Please don`t bother to respond if you can`t understand this.
--Many of us understand it just fine, the question is, do you?
"...The right of the citizens to keep and bear arms has justly been considered, as the palladium of the liberties of a republic; since it offers a strong moral check against the usurpation and arbitrary power of rulers; and will generally, even if these are successful in the first instance, enable the people to resist and triumph over them."
Why should we argue, when that is exactly what the founders and those who helped to shape this country said the right to keep and bear arms is for?
By the way, when the 2A was drafted, and ratified, the People did have weapons that were on par with the military's of the world. The militia had some weapons which were better than the strongest army in the world. They had rifles, while the British were armed with muskets.
In your own words, "Please don`t bother to respond if you can`t understand this."
The right of revolution is recognized and the rememdy if the constitutional convention in Art. 5.

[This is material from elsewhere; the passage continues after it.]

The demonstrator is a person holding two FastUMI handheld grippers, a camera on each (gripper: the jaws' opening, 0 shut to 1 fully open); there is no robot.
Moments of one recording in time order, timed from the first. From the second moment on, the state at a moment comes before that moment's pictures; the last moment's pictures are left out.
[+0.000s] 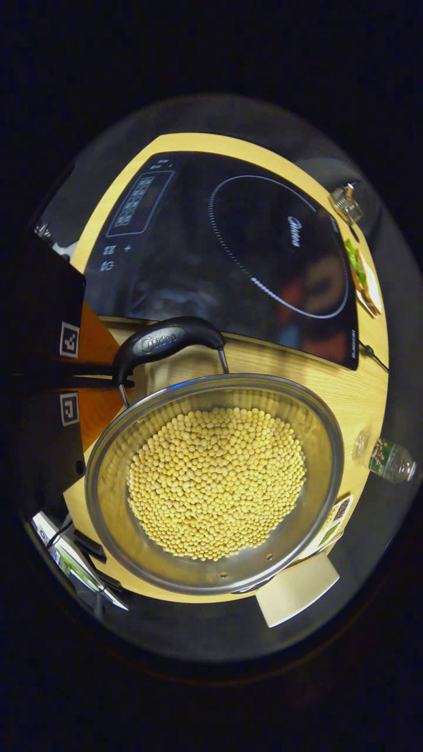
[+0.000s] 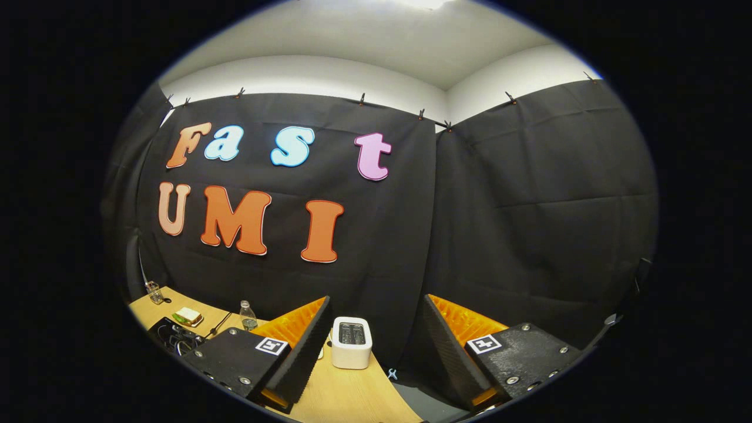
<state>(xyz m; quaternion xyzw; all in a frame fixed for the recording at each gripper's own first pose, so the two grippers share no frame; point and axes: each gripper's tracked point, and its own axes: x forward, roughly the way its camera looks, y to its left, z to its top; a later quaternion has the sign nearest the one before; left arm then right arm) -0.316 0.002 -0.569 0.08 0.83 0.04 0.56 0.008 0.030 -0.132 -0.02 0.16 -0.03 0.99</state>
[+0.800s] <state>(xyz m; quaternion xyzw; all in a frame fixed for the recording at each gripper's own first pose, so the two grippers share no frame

This video if of a law enforcement veteran, with 25 years experience in firearms training and competition, demonstrating the differences between fully-automatic "assault rifles", semi-auto "assault-weapons" and semi-auto hunting rifles. In this video he demonstrates exactly how each of these weapons operates, and how the latter differ simply by cosmetic appearance. He even takes a common hunting rifle, removes it wooden stock and replaces it with a plastic stock showing how it becomes a so called "assault weapons"
I challenge anyone intellectually honest enough to educate themselves on this issue to watch this video
http://www.youtube.com/watch?v=STeyS6LYIx4
The gun industry complied with the ban by removing these cosmetic features that anti-gun legislation used to define the firearm as an "assault weapon" and anti-gun side's reaction was to say the gun industry was "skirting the law." This is proof that they want the weapons themselves banned, not their cosmetic features, yet can't properly define what makes these firearms any different from semi-auto hunting rifles.
Once they get weapons of an evil appearance banned, they'd come back and say the common hunting rifles possess the same power and technology as banned weapons, now they have become the new weapons of choice for criminals, and demand they be banned too.